++++ DATA UNDER STUDY

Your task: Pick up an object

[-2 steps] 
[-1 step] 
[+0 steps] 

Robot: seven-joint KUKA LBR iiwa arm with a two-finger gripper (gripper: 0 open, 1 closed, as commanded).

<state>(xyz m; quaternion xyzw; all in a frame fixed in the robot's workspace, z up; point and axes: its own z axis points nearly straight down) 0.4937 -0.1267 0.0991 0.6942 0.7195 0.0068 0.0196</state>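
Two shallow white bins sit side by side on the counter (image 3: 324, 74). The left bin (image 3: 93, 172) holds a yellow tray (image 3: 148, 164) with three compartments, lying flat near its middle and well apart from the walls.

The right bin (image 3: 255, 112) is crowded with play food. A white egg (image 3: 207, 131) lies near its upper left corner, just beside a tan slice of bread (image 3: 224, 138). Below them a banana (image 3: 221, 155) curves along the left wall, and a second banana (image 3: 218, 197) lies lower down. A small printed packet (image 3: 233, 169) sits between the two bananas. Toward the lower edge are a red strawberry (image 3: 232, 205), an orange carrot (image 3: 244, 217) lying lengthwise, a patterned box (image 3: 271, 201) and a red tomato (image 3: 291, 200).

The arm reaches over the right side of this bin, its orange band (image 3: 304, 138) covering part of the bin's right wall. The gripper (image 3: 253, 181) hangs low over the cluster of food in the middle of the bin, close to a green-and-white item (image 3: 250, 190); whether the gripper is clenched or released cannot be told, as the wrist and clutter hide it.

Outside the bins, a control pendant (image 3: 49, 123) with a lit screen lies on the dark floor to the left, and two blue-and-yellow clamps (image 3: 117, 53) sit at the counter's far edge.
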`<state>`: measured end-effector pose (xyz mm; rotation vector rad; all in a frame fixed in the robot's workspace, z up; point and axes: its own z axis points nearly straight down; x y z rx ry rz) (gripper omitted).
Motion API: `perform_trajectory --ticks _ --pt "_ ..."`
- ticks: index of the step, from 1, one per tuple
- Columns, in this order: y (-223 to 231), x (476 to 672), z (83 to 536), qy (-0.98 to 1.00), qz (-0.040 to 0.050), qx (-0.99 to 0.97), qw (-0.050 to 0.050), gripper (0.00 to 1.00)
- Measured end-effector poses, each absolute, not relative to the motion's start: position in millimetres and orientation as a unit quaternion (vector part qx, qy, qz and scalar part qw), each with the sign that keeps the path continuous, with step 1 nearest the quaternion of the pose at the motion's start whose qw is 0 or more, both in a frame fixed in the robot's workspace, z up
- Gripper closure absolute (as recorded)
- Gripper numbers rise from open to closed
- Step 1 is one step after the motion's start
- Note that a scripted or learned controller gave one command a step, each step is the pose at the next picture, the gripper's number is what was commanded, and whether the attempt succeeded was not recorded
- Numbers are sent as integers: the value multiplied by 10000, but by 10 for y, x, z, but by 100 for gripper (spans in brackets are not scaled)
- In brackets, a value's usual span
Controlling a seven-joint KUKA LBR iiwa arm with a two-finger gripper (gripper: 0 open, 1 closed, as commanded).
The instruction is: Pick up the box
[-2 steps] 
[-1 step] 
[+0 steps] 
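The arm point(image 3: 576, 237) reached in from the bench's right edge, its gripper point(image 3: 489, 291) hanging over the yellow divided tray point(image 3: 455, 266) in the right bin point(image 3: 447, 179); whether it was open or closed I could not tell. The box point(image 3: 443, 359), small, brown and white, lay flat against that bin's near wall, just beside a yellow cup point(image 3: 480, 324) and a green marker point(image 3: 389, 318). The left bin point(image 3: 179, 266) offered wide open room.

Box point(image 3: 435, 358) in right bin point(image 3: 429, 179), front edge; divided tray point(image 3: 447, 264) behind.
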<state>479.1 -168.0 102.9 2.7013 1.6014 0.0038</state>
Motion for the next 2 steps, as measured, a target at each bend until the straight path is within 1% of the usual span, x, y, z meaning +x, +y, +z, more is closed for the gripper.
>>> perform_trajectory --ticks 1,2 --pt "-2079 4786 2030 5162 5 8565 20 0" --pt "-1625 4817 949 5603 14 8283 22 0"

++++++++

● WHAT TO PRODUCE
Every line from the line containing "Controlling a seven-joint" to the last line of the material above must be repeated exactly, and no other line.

● EXERCISE RESPONSE
Controlling a seven-joint KUKA LBR iiwa arm with a two-finger gripper (gripper: 0 open, 1 closed, as commanded).
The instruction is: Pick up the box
[-2 steps] 
[-1 step] 
[+0 steps] 
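The arm point(image 3: 576, 237) reached in from the bench's right edge, its gripper point(image 3: 489, 291) hanging over the yellow divided tray point(image 3: 455, 266) in the right bin point(image 3: 447, 179); whether it was open or closed I could not tell. The box point(image 3: 443, 359), small, brown and white, lay flat against that bin's near wall, just beside a yellow cup point(image 3: 480, 324) and a green marker point(image 3: 389, 318). The left bin point(image 3: 179, 266) offered wide open room.

Box point(image 3: 435, 358) in right bin point(image 3: 429, 179), front edge; divided tray point(image 3: 447, 264) behind.
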<state>479.1 -168.0 102.9 2.7013 1.6014 0.0038</state>
Motion for the next 2 steps, as measured, a target at each bend until the straight path is within 1% of the usual span, x, y, z meaning +x, +y, +z, more is closed for the gripper.
>>> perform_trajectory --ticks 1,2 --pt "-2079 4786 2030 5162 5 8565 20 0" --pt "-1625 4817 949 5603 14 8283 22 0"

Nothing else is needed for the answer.